Visualize the relationship between waterfront and log10_price using an appropriate geom_* function. Remember that waterfront is categorical.
# View the structure of log10_price and waterfront
house_prices %>%
select(log10_price, waterfront) %>%
glimpse()
## Rows: 21,613
## Columns: 2
## $ log10_price <dbl> 5.346157, 5.730782, 5.255273, 5.781037, 5.707570, 6.088136…

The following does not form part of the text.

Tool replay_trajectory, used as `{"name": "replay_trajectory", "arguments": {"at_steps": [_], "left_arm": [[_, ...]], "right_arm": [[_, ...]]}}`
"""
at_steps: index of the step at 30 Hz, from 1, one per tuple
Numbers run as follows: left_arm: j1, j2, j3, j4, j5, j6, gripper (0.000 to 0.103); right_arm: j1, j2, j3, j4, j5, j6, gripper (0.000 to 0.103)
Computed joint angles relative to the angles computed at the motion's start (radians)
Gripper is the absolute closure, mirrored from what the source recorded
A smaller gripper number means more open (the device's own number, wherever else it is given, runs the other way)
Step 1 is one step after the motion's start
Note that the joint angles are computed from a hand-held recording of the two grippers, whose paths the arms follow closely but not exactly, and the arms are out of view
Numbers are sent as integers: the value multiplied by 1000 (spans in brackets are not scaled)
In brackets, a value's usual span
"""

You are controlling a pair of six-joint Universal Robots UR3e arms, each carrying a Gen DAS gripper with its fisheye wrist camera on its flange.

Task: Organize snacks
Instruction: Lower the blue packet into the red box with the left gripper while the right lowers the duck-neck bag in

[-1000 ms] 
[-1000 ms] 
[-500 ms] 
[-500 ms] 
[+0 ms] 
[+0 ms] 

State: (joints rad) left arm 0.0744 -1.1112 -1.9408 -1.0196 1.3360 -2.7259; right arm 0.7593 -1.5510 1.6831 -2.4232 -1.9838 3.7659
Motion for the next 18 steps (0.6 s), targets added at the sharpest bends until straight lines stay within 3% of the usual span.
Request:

## $ waterfront <lgl> FALSE, FALSE, FALSE, FALSE, FALSE, FALSE, FALSE, FALSE, FA…
# Plot
ggplot(house_prices, aes(x = waterfront, y = log10_price)) +
geom_boxplot() +
labs(x = "waterfront", y = "log10 price")
Observe. Houses that have a view of the waterfront tend to be much more expensive than those without a waterfront view, as evidenced by the much higher log10 price.
You just saw that houses with a view of the waterfront tend to be much more expensive. But by how much? Let’s compute group means of log10_price, convert them back to dollar units, and compare!
Return both the mean of log10_price and the count of houses in each level of waterfront.
# Calculate stats
house_prices %>%
group_by(waterfront) %>%
summarize(mean_log10_price = mean(log10_price), n = n())
## # A tibble: 2 x 3
## waterfront mean_log10_price n
## <lgl> <dbl> <int>
## 1 FALSE 5.66 21450
## 2 TRUE 6.12 163
Using these group means for log10_price, return “good” predicted house prices in the original units of US dollars.
# Prediction of price for houses with view
10^(6.124689)
## [1] 1332567
# Prediction of price for houses without view
10^(5.663114)
## [1] 460377.4
Most houses don’t have a view of the waterfront (n = 21,450), but those that do (n = 163) have a much higher predicted price. Look at that difference! $457,088 versus $1,318,257! In the upcoming Chapter 2 on basic regression, we’ll build on such intuition and construct our first formal explanatory and predictive models using basic regression!